▸ **Exercise**
Whenever the string "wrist" turns up in a line below, that line should be copied.
#### The data ####
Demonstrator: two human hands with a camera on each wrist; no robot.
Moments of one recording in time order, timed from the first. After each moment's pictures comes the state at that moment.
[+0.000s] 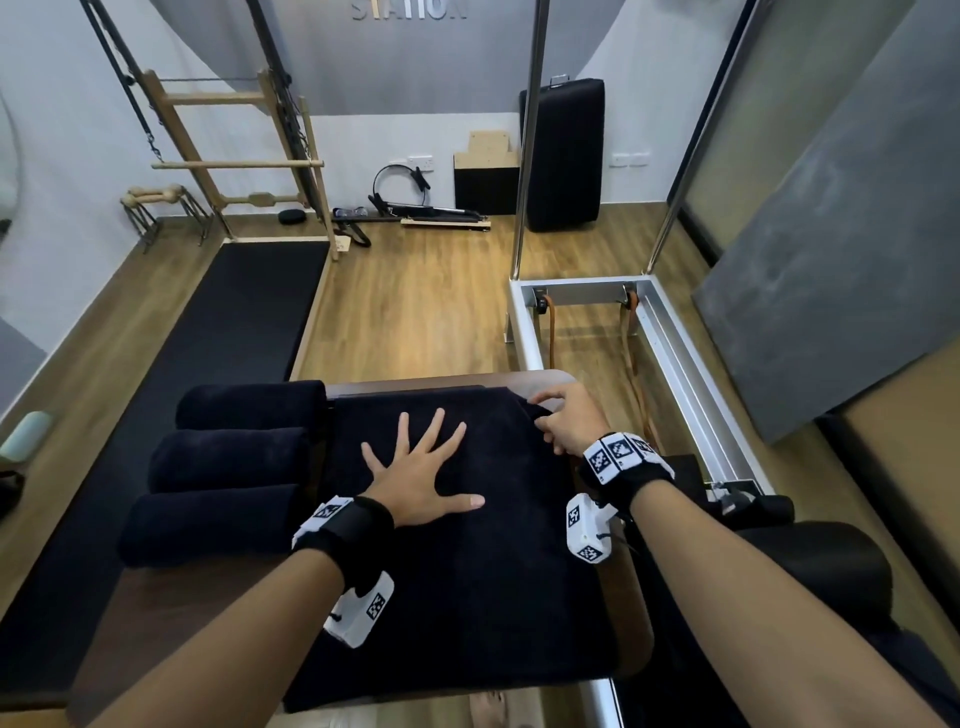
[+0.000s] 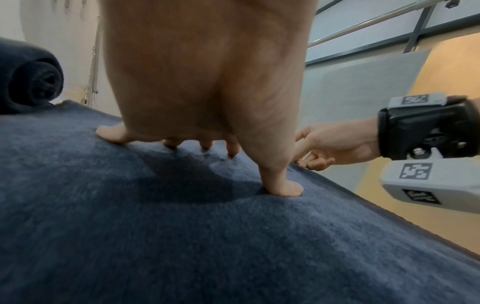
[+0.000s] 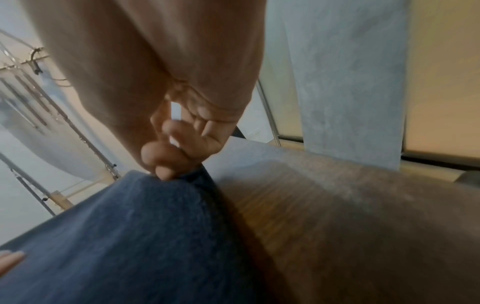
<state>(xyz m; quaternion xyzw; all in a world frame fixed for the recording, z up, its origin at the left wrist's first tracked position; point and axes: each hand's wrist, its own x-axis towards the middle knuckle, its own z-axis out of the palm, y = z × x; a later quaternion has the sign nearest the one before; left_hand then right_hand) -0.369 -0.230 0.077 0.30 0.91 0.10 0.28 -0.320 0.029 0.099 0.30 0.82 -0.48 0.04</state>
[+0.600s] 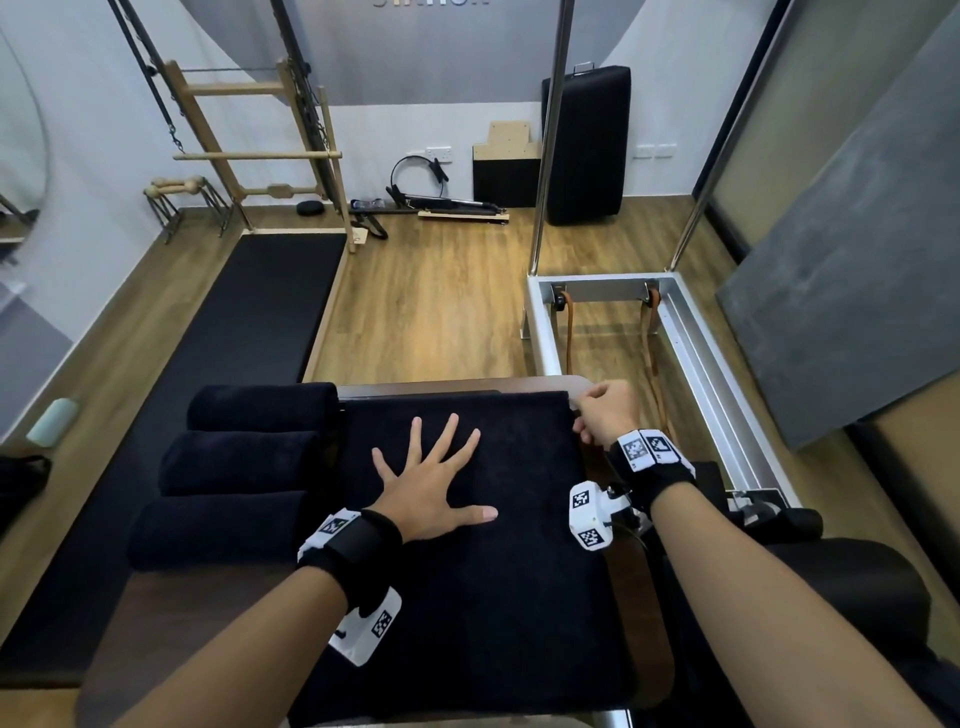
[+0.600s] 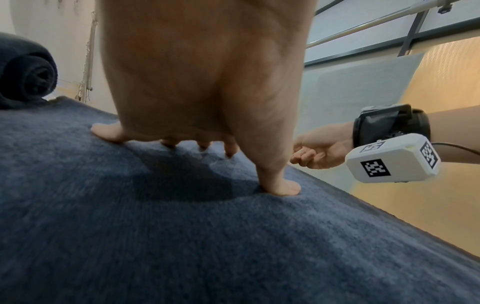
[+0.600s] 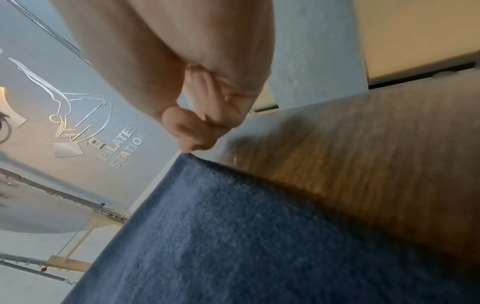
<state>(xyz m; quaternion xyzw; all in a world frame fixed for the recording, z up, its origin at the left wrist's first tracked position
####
▸ **Result below**
Demonstrator: two human hands with a camera on each wrist; no robot.
<state>(xyz m; quaternion xyzw; all in a world frame fixed for the recording, z up, its origin at the left wrist's first tracked position; point and axes: each hand's wrist, its own x-axis towards the middle knuckle, its own z-axis out of the palm, y = z × x; a later quaternion has the sign nearest the one before; left_hand then right_hand) -0.369 -0.230 0.077 0.30 0.91 0.10 0.28 -0.320 0.029 0.099 0.30 0.82 -0.48 0.04</state>
<state>(xyz m; quaternion xyzw; all in a world frame fixed for the recording, z up, its origin at the left wrist's first tracked position

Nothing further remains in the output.